Questo film è da considerarsi la seconda parte di una trilogia partita con "Red krokodil" (recensito sul mio blog qui), inteso come purgatorio. Qui si parlava in sede di presentazione di inferno e mai promessa fu più mantenuta: "Doll syndrome", a parere di chi scrive in assoluto il miglior capitolo della carriera di Cristopharo, ruba lapilli dal regno di satana per scagliarli dapprima nel cervello del protatonista e poi sullo spettatore, deflagrato in corpo e anima e divenuto a sua volta vittima.

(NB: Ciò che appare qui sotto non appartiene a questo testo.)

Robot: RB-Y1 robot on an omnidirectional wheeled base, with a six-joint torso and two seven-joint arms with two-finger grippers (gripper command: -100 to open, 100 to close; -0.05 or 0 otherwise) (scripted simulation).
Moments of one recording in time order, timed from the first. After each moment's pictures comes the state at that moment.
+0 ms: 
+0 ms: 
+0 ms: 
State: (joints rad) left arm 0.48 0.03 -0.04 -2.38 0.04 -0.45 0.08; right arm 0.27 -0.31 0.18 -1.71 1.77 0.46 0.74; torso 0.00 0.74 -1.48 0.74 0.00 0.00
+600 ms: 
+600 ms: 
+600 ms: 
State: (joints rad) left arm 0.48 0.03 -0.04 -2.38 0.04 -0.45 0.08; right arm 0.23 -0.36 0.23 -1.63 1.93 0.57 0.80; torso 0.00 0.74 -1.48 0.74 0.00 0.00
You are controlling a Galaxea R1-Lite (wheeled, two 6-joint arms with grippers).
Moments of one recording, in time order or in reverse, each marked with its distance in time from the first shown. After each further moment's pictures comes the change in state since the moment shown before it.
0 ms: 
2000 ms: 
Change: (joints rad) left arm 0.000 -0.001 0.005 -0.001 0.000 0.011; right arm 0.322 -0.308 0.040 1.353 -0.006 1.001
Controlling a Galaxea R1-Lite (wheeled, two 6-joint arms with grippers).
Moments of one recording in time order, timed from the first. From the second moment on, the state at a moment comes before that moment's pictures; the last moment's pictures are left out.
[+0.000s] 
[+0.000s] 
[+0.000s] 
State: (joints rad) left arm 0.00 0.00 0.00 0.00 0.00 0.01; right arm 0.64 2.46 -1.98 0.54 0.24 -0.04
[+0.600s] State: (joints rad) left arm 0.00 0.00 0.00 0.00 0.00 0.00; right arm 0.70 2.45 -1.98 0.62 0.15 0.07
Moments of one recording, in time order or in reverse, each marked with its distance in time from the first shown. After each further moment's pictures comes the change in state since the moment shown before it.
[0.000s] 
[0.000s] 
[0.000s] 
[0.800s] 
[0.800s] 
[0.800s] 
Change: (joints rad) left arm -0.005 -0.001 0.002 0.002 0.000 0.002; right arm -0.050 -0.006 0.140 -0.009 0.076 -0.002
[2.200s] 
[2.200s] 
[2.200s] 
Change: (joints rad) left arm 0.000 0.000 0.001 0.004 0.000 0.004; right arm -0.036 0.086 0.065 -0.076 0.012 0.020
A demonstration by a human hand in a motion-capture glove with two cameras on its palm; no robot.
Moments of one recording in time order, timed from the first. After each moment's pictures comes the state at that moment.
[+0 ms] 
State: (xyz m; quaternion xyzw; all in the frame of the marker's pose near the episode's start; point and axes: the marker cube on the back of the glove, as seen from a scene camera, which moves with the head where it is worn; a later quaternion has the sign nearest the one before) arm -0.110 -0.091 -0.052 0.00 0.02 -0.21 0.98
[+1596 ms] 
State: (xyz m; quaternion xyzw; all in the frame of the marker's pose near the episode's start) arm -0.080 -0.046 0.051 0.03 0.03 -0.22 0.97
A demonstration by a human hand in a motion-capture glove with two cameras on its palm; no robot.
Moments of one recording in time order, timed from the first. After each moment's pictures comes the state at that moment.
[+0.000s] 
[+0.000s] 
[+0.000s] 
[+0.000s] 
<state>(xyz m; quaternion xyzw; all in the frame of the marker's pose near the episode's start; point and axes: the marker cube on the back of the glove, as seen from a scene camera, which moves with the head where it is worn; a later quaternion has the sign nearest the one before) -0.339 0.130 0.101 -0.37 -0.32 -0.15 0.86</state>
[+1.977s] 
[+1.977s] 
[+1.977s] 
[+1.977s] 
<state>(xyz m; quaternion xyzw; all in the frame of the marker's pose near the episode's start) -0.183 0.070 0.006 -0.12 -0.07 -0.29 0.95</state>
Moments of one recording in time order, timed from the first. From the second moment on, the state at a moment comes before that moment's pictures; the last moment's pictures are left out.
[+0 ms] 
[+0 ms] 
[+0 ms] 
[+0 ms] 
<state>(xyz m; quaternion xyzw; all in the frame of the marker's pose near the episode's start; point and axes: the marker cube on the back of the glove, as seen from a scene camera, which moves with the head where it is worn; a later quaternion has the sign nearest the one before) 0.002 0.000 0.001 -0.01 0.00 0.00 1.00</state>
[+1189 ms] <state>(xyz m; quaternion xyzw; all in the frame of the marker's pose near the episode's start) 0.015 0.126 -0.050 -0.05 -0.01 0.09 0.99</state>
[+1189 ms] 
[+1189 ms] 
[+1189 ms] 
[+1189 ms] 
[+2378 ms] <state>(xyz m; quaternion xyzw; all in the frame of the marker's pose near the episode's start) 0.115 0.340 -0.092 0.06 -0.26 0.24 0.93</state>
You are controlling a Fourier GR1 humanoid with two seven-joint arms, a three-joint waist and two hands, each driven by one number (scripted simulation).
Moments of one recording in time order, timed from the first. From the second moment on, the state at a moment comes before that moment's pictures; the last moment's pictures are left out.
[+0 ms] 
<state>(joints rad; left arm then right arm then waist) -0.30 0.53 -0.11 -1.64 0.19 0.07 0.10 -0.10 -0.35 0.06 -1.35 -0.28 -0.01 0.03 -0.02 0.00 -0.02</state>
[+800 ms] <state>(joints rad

“Doll syndrome”: la sindrome della bambola, una condizione
inventariata dalla medicina che riguarda lo sguardo perso nel vuoto di certe
persone, “imbambolate” appunto davanti a televisione o computer. Nel film ciò si
materializza degli occhi di Cella sia per la sua ossessione per una bambola
gonfiabile.
Chissà che il buon vecchio Cristopharo abbia voluto
metaforizzare con la dedizione maniaco ossessiva del protagonista la ricerca
parossistica da parte di molti abitanti del pianeta terra anno 2014 dei vari
surrogati dei sentimenti. La plastica della bambola non potrebbe dunque
rappresentare l’artificialità di certi legami, esperienze cui non solo la
tecnologia ma anche il congelamento di certo calore umano vecchio stile hanno cagionato?
E allora in lui possiamo leggerci l’uomo moderno. E allora
la psicosi di massa. E allora la chiusura autoreferenziale nelle case
autistiche di ciascuno di noi alle prese con demoni interiori terrificanti.
E allora… Correte a vedere questo grande film!